Paradoxically, Fima cannot be married to his wife Yael during their marriage, and cannot be divorced from her after she marries someone else. In courtship, he is part proselytizer, part opportunist, not unlike the Hasid he encounters who wants to simultaneously save Fima’s soul and sell him a car. Fima is distinctly drawn to anguished women, like the abandoned wife Annette whom he pursues—“Her full, rounded form, her misery…stirred in him a hint of desire.” Fima theologizes his own motives, both his lust and his need to feel in himself the power of his own altruism; if need be, he will create the misery that beseeches salvation; he will starve a woman in order to glory in his own power to nourish.
If the men need to conquer, the women need to be indispensable. All the women in Fima’s life by turns celebrate his helplessness and childishness, and berate him for it. The men politicize their sexuality, and the women conceal their own lust for power under erotic masks. Nina, Fima’s lover, functions in his life as a kind of erotic social worker, arriving for their trysts with baskets of groceries and household cleaning supplies. Yael, his former wife, manages his daily life for him, listens silently to his inspired harangues, and unquestioningly aborts the child Fima is afraid to father, amassing an arsenal of resentment. The women’s power is in making themselves indispensable, and then demanding reparations for having given gifts for which there can be no recompense. And they strengthen their positions at these erotic negotiating tables by refusing to acknowledge any complicity in their own disappointments. Yael insists that Fima is solely responsible for the abortion of their child, though she herself was ambivalent, and went unprotesting to the clinic by herself. Annette is furious at Fima when he deceives her into bed, but she has labored assiduously both to attract him and to ignore his caresses until they are both well past the point of no return. And when Fima questions the nurse Tamar about her lichen-like ability to love unrequitedly a man who “hates the human race in general and women in particular,” and suggests that she disentangle herself, she replies, “How can I, Fima? I’m in love with him,” as if blind love is any more admirable than blind hate. Indeed, Tamar’s fanatic love for the misogynistic gynecologist has sinister murderous undertones, as she alternately abases herself and threatens him, a reminder that if making war contains components of both fantasy and will, so does making love.
In a momentary, unimportant quarrel between a passing couple that Fima observes on the street, Oz tactfully sets his parallel in place. We never know what the fight is about, but over-hear the boy offer, “All right, so let’s both give in” and the girl reply, “It’s too late now. It won’t make any difference.” Just as they are about to part hopelessly, the girl calls out to the boy, who rushes back to embrace her. The exquisitely judged small scale of the incident earns the novelist the right to its large implications.

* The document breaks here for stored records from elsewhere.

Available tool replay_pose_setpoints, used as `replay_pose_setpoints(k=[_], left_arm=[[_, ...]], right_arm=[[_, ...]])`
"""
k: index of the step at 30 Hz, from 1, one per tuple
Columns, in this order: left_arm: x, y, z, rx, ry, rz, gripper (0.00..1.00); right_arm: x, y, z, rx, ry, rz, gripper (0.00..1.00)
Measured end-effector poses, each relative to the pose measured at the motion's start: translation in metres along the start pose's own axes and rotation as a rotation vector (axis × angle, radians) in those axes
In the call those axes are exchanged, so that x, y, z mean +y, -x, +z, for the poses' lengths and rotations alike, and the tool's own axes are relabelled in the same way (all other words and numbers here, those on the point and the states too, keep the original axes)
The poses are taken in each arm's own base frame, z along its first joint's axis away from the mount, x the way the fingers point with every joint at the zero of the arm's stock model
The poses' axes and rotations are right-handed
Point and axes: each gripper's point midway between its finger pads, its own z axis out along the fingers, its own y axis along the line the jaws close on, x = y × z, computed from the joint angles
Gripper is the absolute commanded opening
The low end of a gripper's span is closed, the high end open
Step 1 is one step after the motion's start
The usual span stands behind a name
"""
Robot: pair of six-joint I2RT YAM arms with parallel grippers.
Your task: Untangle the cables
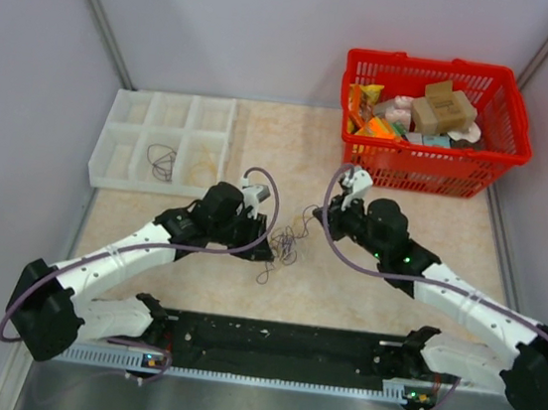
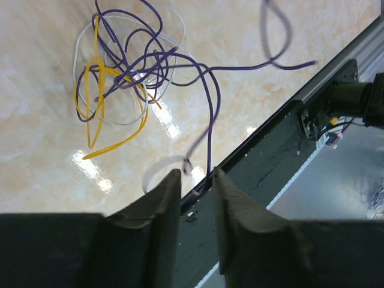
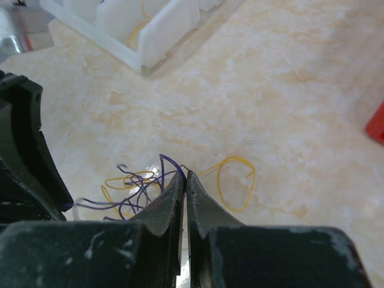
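Note:
The cables [image 1: 284, 241] lie as a small tangle of purple, yellow and whitish strands on the table between both grippers. In the left wrist view the tangle [image 2: 120, 78] sits ahead, and one purple strand [image 2: 210, 120] trails down into the gap of my left gripper [image 2: 197, 175]. Its jaws stand apart around that strand without pinching it. My right gripper [image 3: 185, 174] is shut, its tips pinching a purple cable [image 3: 171, 161] at the tangle's edge. A loose yellow loop [image 3: 237, 183] lies just right of those tips. From above, the left gripper [image 1: 264, 252] is left of the tangle and the right gripper [image 1: 321, 217] is to its upper right.
A white compartment tray [image 1: 122, 141] at the back left holds a dark cable [image 1: 162, 161] and a yellow one [image 1: 201, 168]. A red basket [image 1: 428, 169] of packages stands at the back right. The black base rail [image 2: 264, 162] runs along the near edge.

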Motion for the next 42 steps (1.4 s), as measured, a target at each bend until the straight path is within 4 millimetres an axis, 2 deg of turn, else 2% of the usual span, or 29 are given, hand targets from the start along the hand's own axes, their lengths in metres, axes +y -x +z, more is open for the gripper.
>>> replay_pose_setpoints(k=[2, 5, 12, 18, 21, 25, 31, 35, 39, 42], left_arm=[[0.002, 0.000, 0.001, 0.003, 0.007, 0.000, 0.55], [0.002, 0.001, 0.002, -0.001, 0.007, 0.000, 0.59], [-0.002, 0.006, -0.004, -0.031, 0.000, 0.014, 0.62], [-0.023, 0.030, -0.031, -0.164, -0.050, 0.076, 0.66], [-0.035, 0.042, -0.046, -0.241, -0.084, 0.108, 0.69], [-0.048, 0.054, -0.061, -0.324, -0.127, 0.139, 0.73], [-0.080, 0.080, -0.092, -0.491, -0.242, 0.204, 0.76], [-0.094, 0.092, -0.106, -0.563, -0.291, 0.227, 0.77], [-0.103, 0.097, -0.110, -0.580, -0.325, 0.242, 0.77], [-0.117, 0.102, -0.111, -0.578, -0.388, 0.261, 0.77]], right_arm=[[-0.002, 0.016, -0.013, -0.020, -0.031, 0.001, 0.00], [-0.002, 0.052, -0.033, -0.079, -0.064, -0.001, 0.00], [0.023, 0.183, -0.093, -0.326, -0.035, -0.012, 0.00], [0.057, 0.287, -0.145, -0.524, 0.068, -0.015, 0.00], [0.078, 0.330, -0.165, -0.606, 0.148, -0.021, 0.00], [0.095, 0.364, -0.180, -0.663, 0.215, -0.023, 0.00], [0.118, 0.414, -0.202, -0.756, 0.308, -0.023, 0.00], [0.128, 0.449, -0.228, -0.851, 0.343, -0.038, 0.00], [0.136, 0.474, -0.259, -0.947, 0.368, -0.071, 0.00], [0.137, 0.479, -0.266, -0.976, 0.366, -0.087, 0.00]])
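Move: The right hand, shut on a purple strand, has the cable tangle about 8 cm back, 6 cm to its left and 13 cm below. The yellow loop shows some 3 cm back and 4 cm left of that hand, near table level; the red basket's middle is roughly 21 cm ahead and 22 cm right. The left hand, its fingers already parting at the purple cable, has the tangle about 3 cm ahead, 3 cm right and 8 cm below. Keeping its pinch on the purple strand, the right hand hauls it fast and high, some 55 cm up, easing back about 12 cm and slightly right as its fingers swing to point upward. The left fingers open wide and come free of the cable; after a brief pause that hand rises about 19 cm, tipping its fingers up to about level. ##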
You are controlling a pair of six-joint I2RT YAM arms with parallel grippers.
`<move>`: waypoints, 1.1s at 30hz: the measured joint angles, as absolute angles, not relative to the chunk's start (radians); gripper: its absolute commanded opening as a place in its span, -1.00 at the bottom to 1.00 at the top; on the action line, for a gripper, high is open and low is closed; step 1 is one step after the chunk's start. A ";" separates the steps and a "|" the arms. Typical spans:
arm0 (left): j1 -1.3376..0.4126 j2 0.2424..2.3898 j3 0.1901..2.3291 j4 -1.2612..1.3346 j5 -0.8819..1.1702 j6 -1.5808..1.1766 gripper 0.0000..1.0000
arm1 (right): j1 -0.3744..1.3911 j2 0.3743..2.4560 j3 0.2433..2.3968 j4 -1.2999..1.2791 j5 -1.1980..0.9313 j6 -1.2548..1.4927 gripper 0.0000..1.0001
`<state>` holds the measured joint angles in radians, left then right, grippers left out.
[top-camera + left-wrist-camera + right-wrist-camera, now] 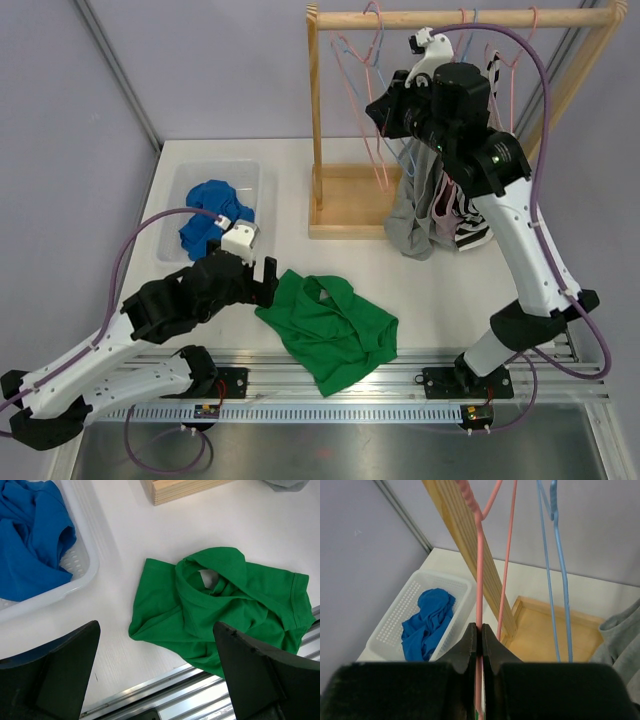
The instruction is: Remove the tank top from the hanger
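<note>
The green tank top (330, 330) lies crumpled on the table near the front edge, off any hanger; it also shows in the left wrist view (225, 605). My left gripper (262, 275) is open and empty, low over the table at the top's left edge (156, 630). My right gripper (378, 110) is up by the rack, shut on the wire of a bare pink hanger (479, 570). That pink hanger (381, 165) hangs from the wooden rail (460, 18).
A white basket (250, 175) with a blue cloth (215, 220) stands at the left. The rack's wooden base (345, 200) sits mid-table. Grey (415, 215) and striped (470, 235) garments hang on other hangers. A blue hanger (560, 555) hangs beside the pink one.
</note>
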<state>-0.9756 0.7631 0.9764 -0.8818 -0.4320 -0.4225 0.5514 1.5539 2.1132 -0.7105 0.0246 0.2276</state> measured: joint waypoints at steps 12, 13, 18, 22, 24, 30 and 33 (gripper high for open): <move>-0.976 0.726 0.939 -0.859 -0.422 -0.416 0.98 | 0.550 1.880 2.482 -0.815 0.108 0.159 -1.00; -0.976 0.726 0.939 -0.859 -0.421 -0.416 0.98 | 0.550 1.887 2.481 -0.822 0.112 0.159 -0.99; -0.976 0.735 0.939 -0.857 -0.418 -0.418 0.98 | 0.549 1.877 2.422 -0.817 0.117 0.163 -0.19; -0.980 0.780 0.938 -0.818 -0.396 -0.432 0.98 | 0.549 1.815 2.341 -0.814 0.112 0.166 0.17; -0.995 0.828 0.935 -0.786 -0.389 -0.446 0.98 | 0.549 1.772 2.313 -0.813 0.104 0.170 0.35; -1.039 1.031 0.900 -0.682 -0.363 -0.510 0.98 | 0.548 1.553 2.175 -0.791 0.032 0.180 0.99; -1.063 1.150 0.873 -0.625 -0.344 -0.538 0.98 | 0.547 1.392 2.054 -0.770 -0.008 0.180 0.99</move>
<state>-1.0626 1.1496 0.8726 -0.6254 -0.3439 -0.5377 0.5472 1.3918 2.0537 -0.7696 -0.0082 0.1802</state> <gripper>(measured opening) 0.988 0.990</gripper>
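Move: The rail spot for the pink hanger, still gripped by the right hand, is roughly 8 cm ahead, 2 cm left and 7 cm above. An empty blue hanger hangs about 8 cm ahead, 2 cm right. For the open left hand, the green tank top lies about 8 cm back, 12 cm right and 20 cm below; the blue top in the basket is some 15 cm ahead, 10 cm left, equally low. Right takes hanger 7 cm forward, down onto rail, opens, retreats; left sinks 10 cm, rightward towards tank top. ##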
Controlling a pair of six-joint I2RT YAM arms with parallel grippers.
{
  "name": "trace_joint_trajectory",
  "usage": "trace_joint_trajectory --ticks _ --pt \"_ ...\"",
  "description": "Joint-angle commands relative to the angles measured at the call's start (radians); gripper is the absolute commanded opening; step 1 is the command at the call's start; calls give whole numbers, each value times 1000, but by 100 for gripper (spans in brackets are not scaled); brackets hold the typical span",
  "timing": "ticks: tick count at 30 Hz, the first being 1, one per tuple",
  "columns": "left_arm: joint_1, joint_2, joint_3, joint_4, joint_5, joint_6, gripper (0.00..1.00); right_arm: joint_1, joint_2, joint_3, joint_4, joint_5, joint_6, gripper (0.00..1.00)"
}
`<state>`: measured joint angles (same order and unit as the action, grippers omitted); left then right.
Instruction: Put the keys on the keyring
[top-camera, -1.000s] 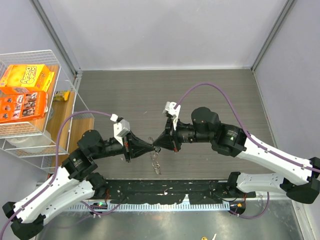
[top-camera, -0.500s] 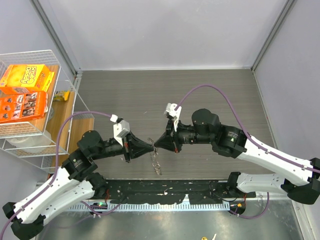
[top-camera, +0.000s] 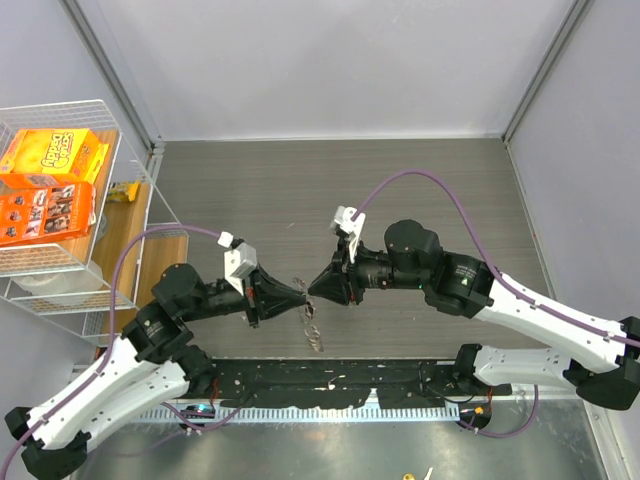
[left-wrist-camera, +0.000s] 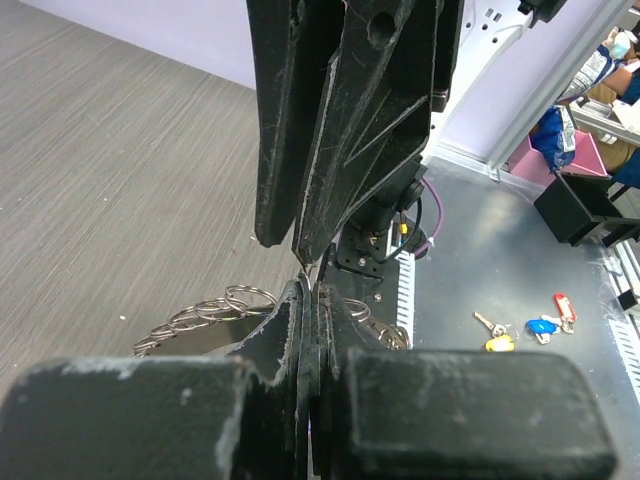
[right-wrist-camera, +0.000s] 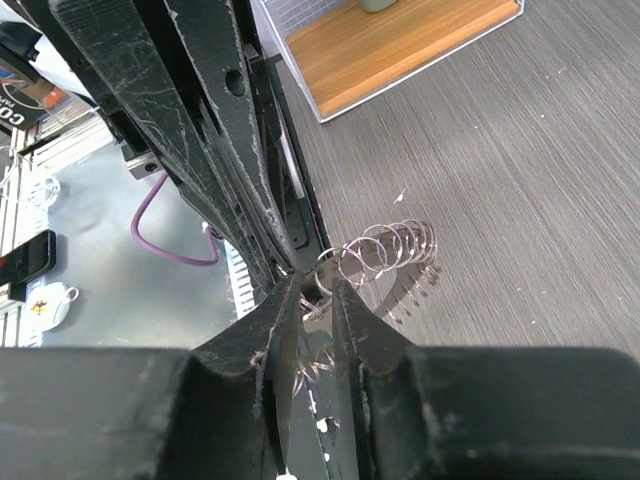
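Observation:
The keyring (top-camera: 312, 322) is a string of thin silver rings. It hangs between the two gripper tips over the table's front edge. My left gripper (top-camera: 300, 292) and right gripper (top-camera: 316, 288) meet tip to tip on it. In the left wrist view the left gripper (left-wrist-camera: 308, 292) has its jaws pressed together, with rings (left-wrist-camera: 205, 312) fanning out to the left. In the right wrist view the right gripper (right-wrist-camera: 318, 287) has a narrow gap between its jaws, with a ring wire in it. The ring coil (right-wrist-camera: 385, 248) stretches away to the right. The loose black-headed key is out of view.
A wire basket (top-camera: 112, 180) with cereal boxes (top-camera: 50, 185) stands at the left beside a wooden board (top-camera: 125, 250). The black rail (top-camera: 330, 385) runs along the table's front edge. A few coloured keys (left-wrist-camera: 530, 326) lie on the metal bench beyond the table.
Both grippers stay tip to tip and have drifted slightly toward the front edge. The rings still hang below them.

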<state>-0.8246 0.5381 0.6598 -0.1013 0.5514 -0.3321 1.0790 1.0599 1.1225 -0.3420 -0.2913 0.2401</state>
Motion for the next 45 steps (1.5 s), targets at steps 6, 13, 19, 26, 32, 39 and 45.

If Fima illustrates how love is a matter not only of rapturous vision but of choice, it also illustrates that politics are created not only by the calculation of national advantage, but by an imagination of human life. Men and women, as Fima observes in one of his window-gazing sessions, can neither fully merge nor separate. Nor, the novel recognizes, can truth and fiction, good and evil, the politics of pragmatism and the politics of conscience. As the novel finishes, its hero, the neither perfectible nor ineducable Fima, falls asleep in a movie house, before either the film or his own story is over. The irresolution is more powerful than any theatrical catharsis would be, a brilliantly deft conclusion by a novelist who has set himself the large task of telling a story that has no end.